1. Se reconocen y protegen los derechos:

a) A expresar y difundir libremente los pensamientos, ideas y opiniones mediante la palabra, el escrito o cualquier otro medio de reproducción.

b) A la producción y creación literaria, artística, científica y técnica.

c) A la libertad de cátedra.

d) A comunicar o recibir libremente información veraz por cualquier medio de difusión.
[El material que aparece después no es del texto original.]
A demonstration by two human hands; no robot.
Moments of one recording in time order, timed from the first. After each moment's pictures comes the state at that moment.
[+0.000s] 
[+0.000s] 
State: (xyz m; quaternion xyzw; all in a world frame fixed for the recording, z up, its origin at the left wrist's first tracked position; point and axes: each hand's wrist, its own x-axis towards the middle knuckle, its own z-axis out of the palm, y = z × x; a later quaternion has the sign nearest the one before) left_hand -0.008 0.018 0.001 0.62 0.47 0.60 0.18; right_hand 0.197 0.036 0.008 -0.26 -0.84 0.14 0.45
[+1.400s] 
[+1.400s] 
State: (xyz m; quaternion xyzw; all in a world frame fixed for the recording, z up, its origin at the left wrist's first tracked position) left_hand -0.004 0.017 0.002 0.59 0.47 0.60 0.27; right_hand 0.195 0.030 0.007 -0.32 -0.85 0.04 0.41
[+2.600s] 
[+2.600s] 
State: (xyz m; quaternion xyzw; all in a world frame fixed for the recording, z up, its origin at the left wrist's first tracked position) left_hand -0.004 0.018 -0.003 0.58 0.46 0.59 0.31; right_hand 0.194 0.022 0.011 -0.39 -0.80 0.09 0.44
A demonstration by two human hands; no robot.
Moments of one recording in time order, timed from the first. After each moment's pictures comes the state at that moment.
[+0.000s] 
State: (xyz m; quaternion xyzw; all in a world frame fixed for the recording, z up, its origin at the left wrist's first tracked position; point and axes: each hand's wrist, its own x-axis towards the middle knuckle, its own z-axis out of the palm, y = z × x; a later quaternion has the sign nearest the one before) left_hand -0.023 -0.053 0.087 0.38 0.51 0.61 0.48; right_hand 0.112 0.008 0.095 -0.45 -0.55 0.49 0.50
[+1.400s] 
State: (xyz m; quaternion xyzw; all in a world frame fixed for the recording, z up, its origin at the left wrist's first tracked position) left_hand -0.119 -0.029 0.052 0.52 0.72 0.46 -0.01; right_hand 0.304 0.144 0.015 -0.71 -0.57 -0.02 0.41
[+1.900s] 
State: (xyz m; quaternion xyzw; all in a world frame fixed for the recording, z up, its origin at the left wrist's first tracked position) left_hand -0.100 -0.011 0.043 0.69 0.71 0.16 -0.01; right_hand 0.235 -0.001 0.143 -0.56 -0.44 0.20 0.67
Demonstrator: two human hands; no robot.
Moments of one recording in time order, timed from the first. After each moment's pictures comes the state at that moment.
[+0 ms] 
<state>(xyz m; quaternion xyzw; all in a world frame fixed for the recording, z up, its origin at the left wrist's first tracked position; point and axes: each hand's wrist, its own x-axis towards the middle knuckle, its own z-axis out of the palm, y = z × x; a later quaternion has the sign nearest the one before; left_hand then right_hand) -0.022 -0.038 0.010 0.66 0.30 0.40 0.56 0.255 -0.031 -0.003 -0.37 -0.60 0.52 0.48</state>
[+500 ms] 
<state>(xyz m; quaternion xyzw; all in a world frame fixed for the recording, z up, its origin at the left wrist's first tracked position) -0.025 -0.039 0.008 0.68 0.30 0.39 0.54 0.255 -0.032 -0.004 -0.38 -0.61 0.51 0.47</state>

La ley regulará el derecho a la cláusula de conciencia y al secreto profesional en el ejercicio de estas libertades.

2. El ejercicio de estos derechos no puede restringirse mediante ningún tipo de censura previa.

3. La ley regulará la organización y el control parlamentario de los medios de comunicación social dependientes del Estado o de cualquier ente público y garantizará el acceso a dichos medios de los grupos sociales y políticos significativos, respetando el pluralismo de la sociedad y de las diversas lenguas de España.

4. Estas libertades tienen su límite en el respeto a los derechos reconocidos en este Título, en los preceptos de las leyes que lo desarrollen y, especialmente, en el derecho al honor, a la intimidad, a la propia imagen y a la protección de la juventud y de la infancia.

5. Sólo podrá acordarse el secuestro de publicaciones, grabaciones y otros medios de información en virtud de resolución judicial.